- Exercise prompt: Write out every line exactly, from the start of the records below to the line with "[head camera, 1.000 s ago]", and stop there. Don't write out the pictures.
....
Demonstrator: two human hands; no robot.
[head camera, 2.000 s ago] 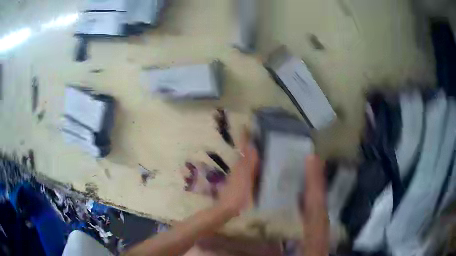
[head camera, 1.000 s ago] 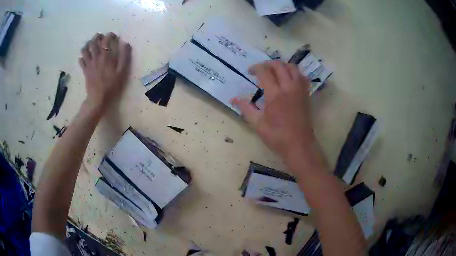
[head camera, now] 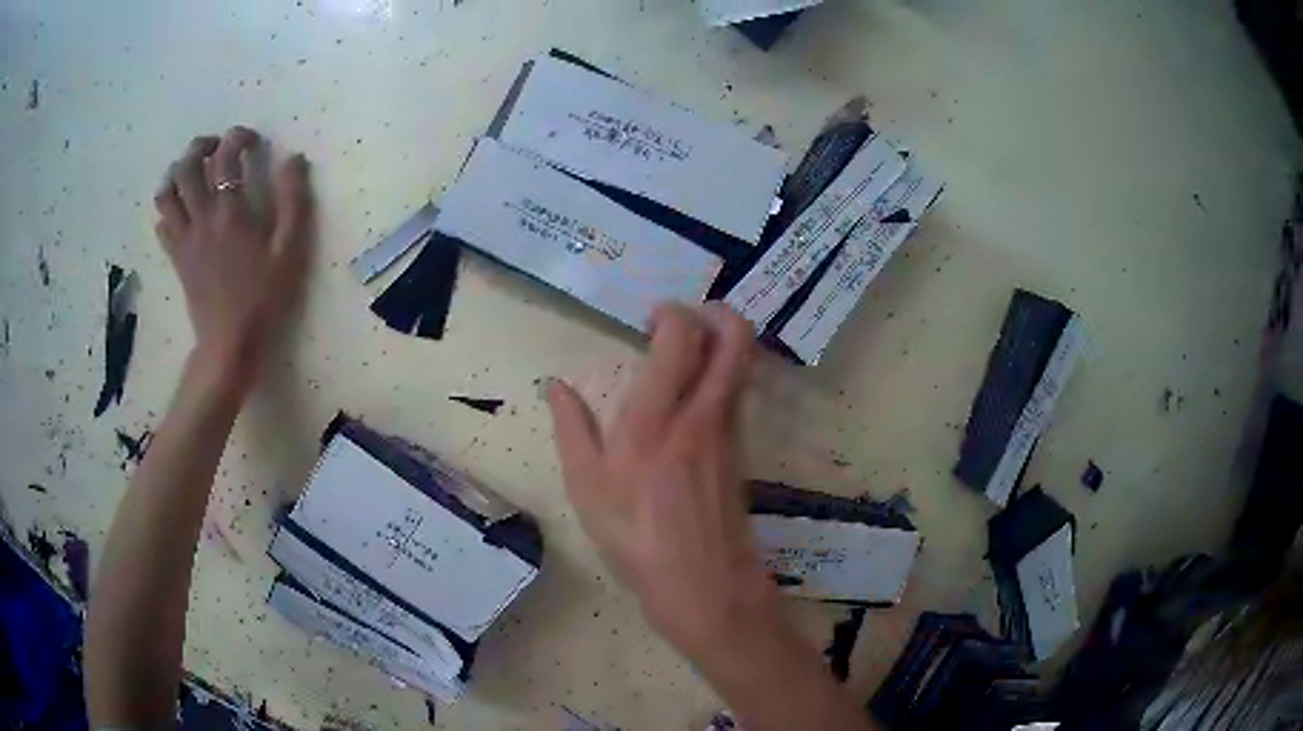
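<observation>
Two rectangular panel bundles with printed white tops, one upper (head camera: 643,143) and one lower (head camera: 572,236), lie side by side at the upper middle. Narrow strip bundles (head camera: 829,243) lie at an angle by their right ends. My right hand (head camera: 657,443) is just below the lower bundle, thumb and fingers apart, fingertips close to its right corner; I cannot tell if they touch. My left hand (head camera: 232,243), with a ring, rests palm down on the table at the left, holding nothing.
A stacked bundle group (head camera: 415,536) lies at the lower left. Other bundles lie at the lower middle (head camera: 843,554) and right (head camera: 1022,393), (head camera: 1050,586). Black offcuts (head camera: 422,286) lie left of the panels. Dark pieces (head camera: 950,671) are at the bottom right. Blue cloth (head camera: 36,643) is at the lower left edge.
My right hand has moved off the panel bundles, back towards me and left, uncovering the strip bundles. The view has shifted slightly. Two seconds ago both hands were around one bundle.
</observation>
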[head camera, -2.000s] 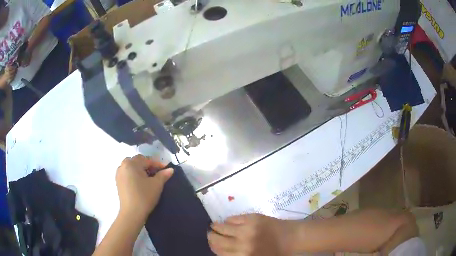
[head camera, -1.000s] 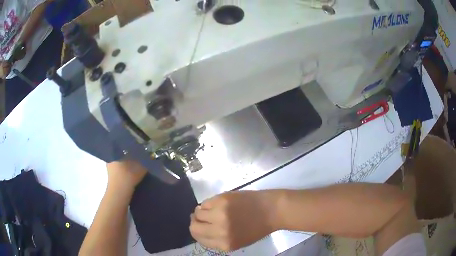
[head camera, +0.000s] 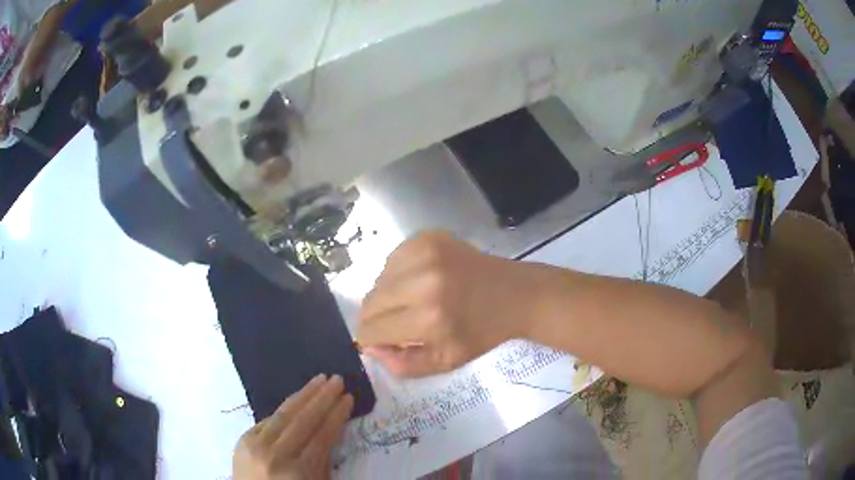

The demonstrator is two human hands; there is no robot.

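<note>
A dark rectangular fabric piece lies flat on the white table, its upper end at the presser foot under the machine head. My left hand rests with its fingers flat on the piece's lower end. My right hand is beside the piece's right edge, fingers curled; its fingertips are near the edge, and whether they grip anything cannot be seen. The sewing machine spans the top of the view.
A dark fabric pile lies at left. A black phone-like rectangle lies on the metal bed. Red-handled snips, navy fabric and a yellow-and-black tool are at right, above a cardboard box. A person's arm shows upper left.
My left hand has come from behind the machine head down to the piece's lower end. My right hand has moved up beside the piece. The camera view has shifted.
</note>
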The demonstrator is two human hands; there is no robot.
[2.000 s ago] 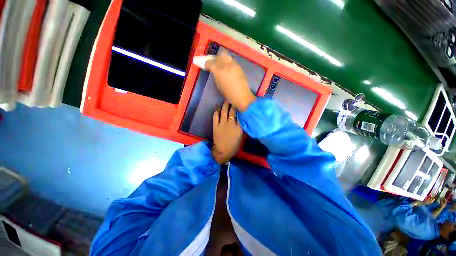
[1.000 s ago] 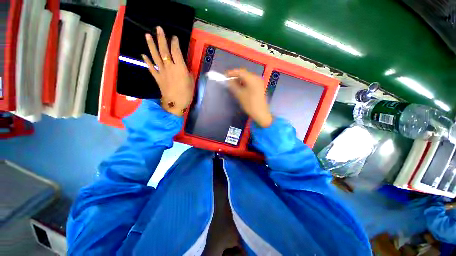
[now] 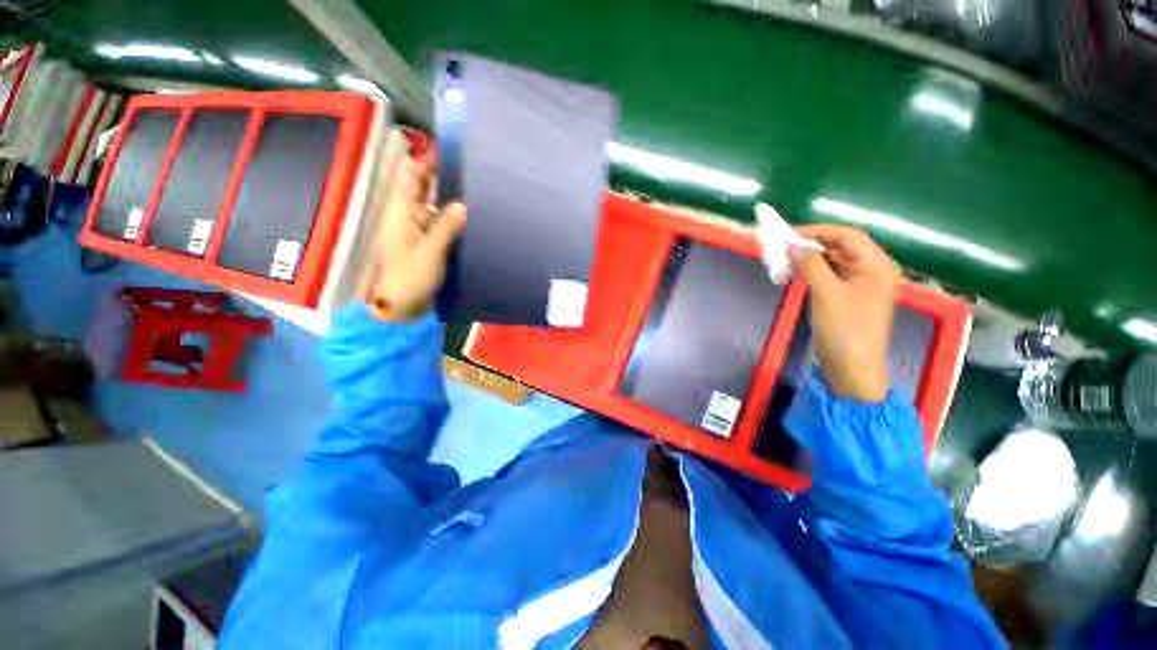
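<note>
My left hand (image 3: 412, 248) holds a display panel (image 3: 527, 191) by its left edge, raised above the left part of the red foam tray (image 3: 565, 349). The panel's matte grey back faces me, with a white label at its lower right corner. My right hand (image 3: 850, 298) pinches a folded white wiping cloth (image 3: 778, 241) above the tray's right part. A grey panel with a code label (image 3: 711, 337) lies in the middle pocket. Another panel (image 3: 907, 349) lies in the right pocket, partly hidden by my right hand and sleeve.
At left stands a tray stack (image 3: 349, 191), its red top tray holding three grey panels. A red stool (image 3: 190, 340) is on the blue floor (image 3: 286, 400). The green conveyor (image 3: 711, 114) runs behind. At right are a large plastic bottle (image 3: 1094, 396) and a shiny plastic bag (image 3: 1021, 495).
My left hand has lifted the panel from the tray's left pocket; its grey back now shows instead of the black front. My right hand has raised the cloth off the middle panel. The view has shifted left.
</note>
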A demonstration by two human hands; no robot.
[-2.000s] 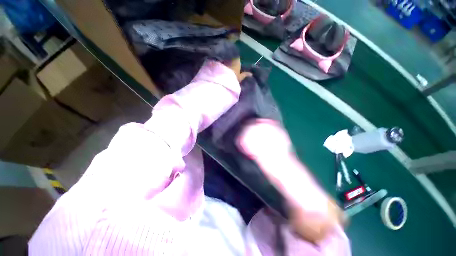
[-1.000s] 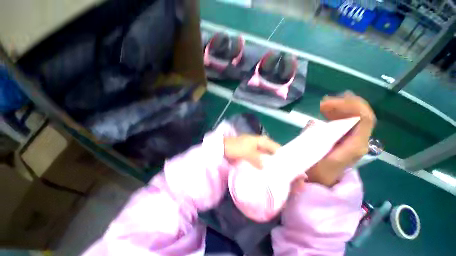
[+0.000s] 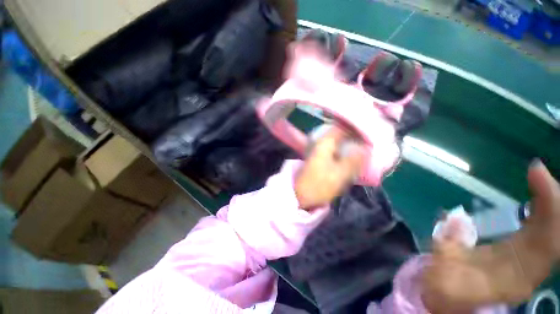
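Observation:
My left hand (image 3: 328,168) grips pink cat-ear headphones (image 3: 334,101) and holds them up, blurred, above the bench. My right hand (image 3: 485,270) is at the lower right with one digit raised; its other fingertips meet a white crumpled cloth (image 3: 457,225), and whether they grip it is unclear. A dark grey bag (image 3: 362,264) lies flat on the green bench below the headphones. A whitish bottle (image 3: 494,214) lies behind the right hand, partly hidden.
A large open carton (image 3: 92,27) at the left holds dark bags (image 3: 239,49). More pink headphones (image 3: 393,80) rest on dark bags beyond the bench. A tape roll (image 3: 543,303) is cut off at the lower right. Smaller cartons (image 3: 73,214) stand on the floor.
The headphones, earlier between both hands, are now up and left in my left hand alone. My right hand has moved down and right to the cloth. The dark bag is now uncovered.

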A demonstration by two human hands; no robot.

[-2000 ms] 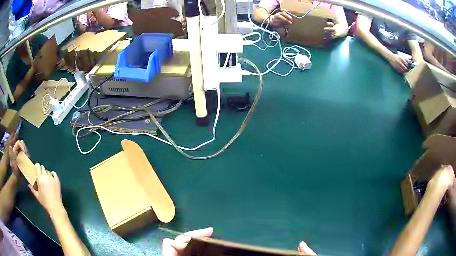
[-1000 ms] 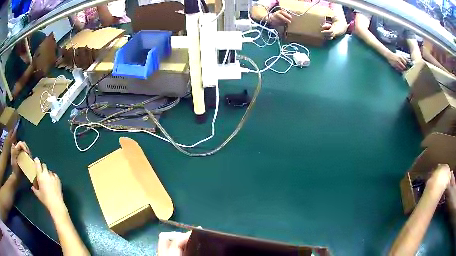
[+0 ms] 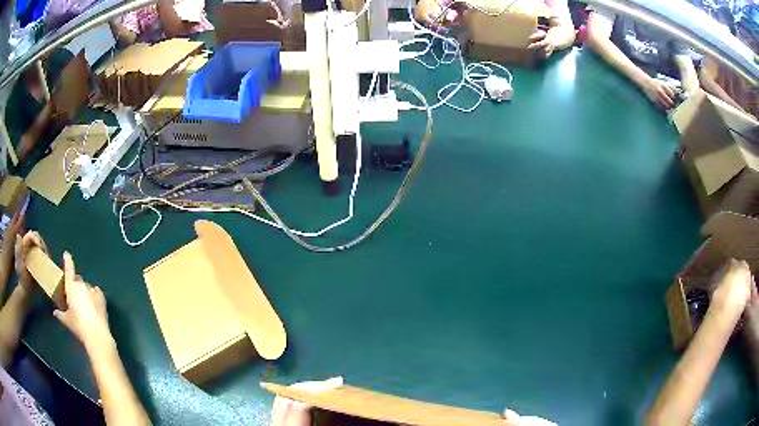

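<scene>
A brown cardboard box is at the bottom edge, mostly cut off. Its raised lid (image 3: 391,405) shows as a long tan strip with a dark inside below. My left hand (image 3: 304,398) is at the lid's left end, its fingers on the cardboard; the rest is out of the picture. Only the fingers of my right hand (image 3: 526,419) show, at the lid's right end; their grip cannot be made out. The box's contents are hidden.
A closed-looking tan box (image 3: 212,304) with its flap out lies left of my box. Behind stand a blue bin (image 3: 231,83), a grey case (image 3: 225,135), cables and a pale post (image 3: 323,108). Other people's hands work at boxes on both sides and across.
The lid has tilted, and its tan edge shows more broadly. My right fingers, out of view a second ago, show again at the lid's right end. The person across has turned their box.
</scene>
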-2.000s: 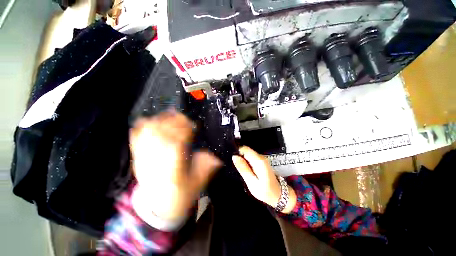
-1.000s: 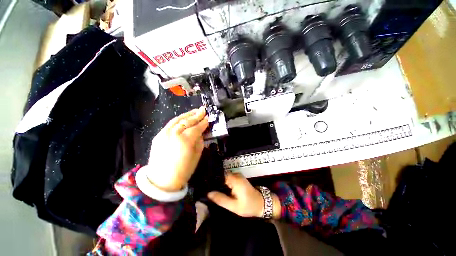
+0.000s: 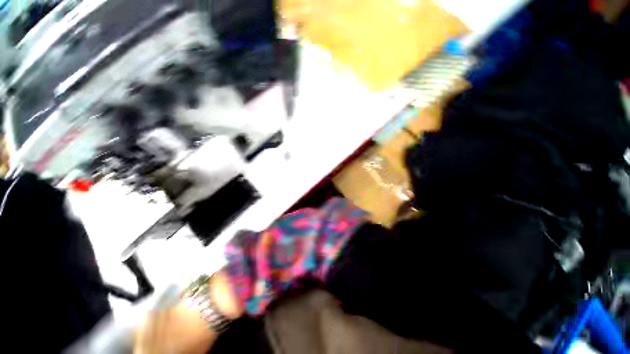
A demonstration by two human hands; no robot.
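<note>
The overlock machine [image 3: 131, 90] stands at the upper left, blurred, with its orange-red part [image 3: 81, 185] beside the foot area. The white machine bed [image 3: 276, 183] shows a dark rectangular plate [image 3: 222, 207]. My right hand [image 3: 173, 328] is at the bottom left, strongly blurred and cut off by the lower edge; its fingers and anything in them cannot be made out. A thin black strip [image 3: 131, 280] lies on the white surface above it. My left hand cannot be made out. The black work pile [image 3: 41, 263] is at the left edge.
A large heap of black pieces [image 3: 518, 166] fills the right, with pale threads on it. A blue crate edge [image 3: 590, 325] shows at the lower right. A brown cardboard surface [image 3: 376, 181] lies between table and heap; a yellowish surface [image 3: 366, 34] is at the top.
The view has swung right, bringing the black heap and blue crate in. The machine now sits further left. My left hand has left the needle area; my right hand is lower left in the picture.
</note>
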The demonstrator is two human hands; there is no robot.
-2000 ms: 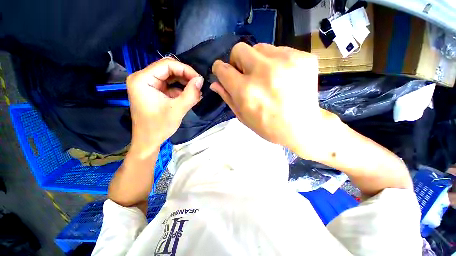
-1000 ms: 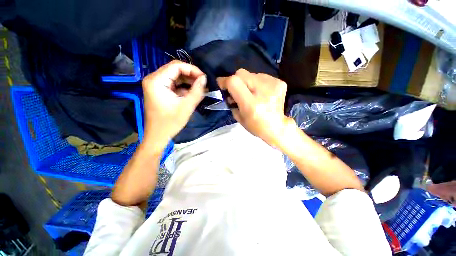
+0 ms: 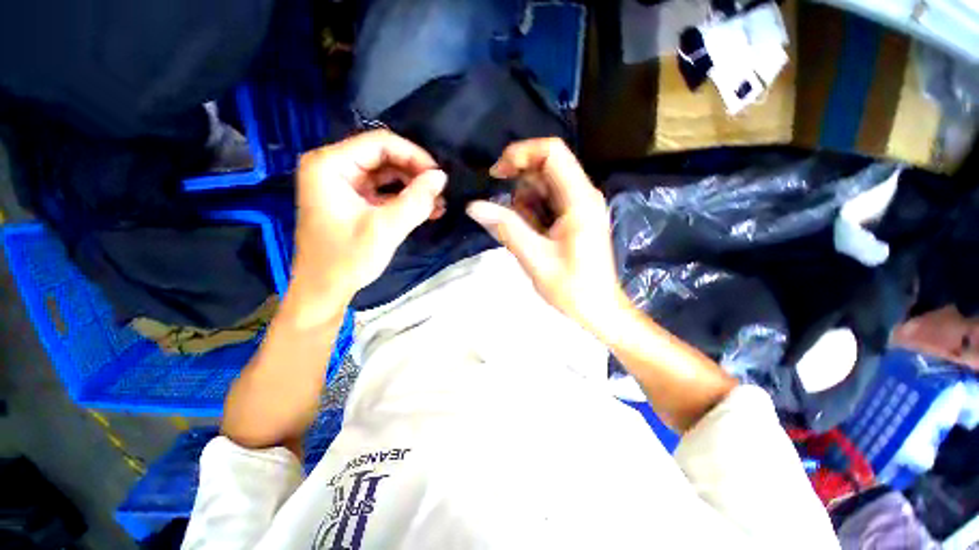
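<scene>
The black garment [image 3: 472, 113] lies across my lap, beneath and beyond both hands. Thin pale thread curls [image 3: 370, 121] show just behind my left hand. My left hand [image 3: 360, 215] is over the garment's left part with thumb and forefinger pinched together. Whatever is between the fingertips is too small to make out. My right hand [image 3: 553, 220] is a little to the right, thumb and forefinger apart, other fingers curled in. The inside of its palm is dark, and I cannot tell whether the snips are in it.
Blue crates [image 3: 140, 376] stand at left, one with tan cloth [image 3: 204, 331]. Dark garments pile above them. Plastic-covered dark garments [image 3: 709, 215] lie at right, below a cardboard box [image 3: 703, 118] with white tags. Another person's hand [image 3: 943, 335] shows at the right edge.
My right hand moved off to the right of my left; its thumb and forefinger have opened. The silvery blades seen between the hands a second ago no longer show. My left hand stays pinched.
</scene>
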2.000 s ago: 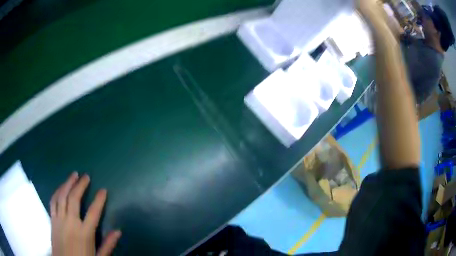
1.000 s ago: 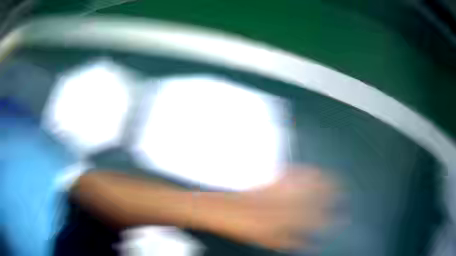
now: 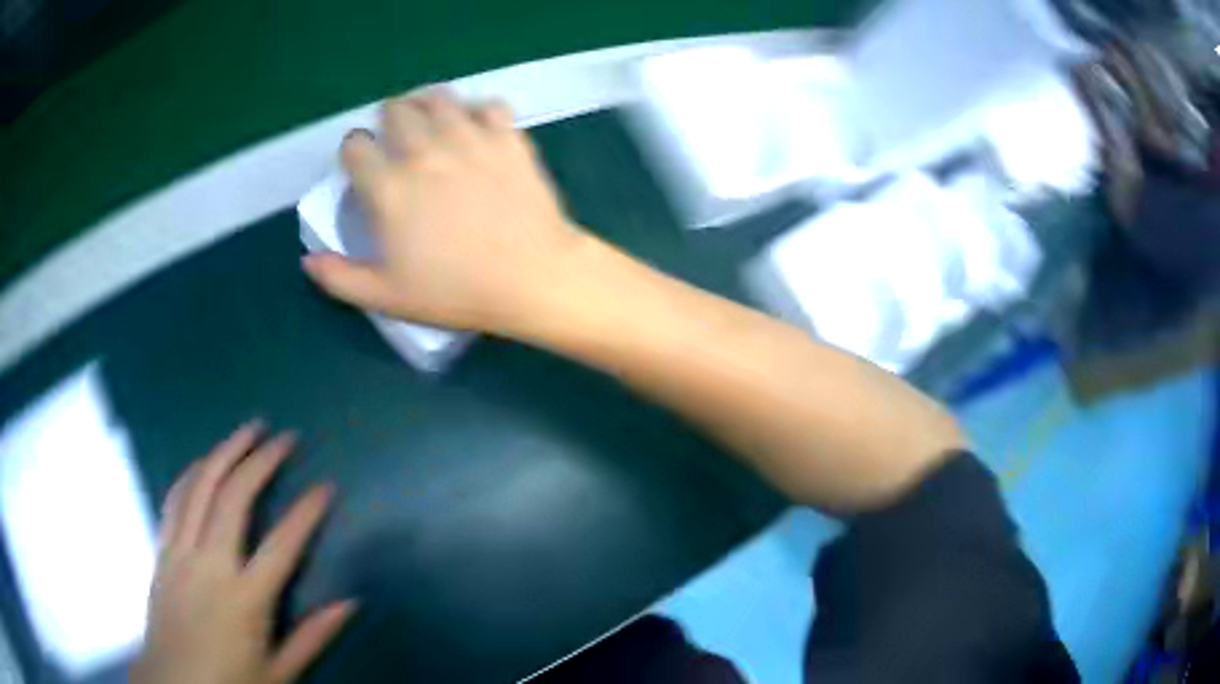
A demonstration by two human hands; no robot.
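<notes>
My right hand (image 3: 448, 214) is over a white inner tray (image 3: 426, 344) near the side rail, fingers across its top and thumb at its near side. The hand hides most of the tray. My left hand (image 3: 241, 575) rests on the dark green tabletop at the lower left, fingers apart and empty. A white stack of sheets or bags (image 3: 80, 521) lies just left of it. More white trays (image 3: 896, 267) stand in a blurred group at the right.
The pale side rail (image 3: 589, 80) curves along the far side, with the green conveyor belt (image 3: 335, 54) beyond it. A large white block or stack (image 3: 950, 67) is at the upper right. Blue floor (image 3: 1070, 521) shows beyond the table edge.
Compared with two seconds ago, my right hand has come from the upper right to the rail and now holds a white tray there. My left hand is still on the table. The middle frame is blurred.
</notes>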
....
- Response below:
Demonstrator: two human hands; no robot.
[head camera, 2.000 s ago] 
[head camera, 1.000 s ago] 

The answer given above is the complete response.